* _Your goal_:
The response must contain every line from the records below that has "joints".

+++++

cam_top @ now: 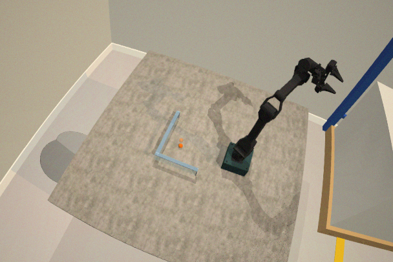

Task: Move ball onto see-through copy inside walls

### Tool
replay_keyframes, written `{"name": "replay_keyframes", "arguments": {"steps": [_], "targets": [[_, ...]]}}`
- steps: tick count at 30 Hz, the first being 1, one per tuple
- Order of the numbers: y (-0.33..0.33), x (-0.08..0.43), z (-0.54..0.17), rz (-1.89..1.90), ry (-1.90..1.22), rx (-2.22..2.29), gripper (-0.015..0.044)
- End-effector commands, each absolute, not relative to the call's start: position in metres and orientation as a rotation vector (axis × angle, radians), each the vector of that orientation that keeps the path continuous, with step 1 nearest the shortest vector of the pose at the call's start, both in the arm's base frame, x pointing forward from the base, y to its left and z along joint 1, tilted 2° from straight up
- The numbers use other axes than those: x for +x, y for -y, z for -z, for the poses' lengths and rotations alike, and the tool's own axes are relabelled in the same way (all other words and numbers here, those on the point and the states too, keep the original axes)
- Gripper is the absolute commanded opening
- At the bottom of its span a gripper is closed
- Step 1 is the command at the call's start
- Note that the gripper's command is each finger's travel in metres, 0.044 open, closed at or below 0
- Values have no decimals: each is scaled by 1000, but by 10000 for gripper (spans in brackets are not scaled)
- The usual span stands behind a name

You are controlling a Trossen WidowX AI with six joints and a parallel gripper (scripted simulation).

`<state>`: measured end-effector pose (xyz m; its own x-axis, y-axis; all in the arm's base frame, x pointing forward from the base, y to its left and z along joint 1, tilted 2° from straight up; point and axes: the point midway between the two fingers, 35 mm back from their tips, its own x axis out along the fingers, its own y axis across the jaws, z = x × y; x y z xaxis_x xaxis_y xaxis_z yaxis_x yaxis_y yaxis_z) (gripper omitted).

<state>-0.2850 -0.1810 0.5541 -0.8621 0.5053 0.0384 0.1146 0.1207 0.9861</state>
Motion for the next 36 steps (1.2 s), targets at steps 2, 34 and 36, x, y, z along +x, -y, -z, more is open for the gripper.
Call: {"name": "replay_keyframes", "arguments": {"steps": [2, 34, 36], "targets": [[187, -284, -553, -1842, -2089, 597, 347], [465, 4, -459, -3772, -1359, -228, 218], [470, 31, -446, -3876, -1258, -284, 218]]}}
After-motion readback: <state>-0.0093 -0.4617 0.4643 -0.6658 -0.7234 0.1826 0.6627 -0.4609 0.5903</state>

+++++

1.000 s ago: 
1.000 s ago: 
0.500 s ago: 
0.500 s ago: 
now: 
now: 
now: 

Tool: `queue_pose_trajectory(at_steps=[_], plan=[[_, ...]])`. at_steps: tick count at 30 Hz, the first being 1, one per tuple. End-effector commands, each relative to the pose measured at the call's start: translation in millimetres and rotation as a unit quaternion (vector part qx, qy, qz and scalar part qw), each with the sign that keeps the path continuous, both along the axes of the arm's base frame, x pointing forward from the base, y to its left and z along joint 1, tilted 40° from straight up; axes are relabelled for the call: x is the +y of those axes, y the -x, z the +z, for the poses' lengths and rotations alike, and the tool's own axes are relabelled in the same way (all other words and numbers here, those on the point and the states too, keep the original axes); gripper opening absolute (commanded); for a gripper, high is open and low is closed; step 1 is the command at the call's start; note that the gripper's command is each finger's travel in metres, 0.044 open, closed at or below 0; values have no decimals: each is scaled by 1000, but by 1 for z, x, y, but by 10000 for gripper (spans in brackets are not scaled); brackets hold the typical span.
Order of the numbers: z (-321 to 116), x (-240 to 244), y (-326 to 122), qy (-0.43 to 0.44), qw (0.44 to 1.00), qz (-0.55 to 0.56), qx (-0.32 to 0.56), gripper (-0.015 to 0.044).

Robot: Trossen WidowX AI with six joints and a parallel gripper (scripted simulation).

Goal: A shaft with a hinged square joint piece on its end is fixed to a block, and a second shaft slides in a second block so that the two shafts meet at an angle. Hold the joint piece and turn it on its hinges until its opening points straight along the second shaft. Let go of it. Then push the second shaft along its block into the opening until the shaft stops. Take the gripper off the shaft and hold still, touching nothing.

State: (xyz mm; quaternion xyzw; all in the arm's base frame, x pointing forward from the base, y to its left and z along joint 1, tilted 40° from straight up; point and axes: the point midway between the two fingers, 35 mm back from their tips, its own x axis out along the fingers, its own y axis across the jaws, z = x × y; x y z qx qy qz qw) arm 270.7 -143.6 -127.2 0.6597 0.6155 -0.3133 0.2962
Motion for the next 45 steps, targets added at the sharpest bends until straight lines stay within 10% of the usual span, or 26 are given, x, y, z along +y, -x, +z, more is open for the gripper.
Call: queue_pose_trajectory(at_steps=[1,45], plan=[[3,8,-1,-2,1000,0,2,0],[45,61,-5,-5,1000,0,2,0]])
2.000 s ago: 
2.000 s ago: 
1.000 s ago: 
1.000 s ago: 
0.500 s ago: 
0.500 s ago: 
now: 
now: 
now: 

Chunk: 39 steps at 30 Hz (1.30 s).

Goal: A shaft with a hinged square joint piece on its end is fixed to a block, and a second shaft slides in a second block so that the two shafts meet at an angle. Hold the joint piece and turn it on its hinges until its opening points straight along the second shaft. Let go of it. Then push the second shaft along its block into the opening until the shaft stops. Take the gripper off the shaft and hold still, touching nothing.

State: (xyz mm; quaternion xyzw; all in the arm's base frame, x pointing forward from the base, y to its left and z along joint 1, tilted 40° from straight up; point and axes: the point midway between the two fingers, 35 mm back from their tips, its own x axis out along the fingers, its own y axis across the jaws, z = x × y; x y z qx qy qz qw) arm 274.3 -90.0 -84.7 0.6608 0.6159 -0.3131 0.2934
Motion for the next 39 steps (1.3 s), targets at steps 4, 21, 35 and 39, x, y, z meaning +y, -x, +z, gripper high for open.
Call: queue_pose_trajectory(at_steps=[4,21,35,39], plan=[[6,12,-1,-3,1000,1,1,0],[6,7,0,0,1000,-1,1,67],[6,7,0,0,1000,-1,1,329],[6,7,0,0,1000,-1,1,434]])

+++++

* _Answer section_:
You are controlling a Trossen WidowX AI with six joints and a parallel gripper (scripted simulation).
Robot: Trossen WidowX AI with six joints and a parallel gripper (scripted simulation).

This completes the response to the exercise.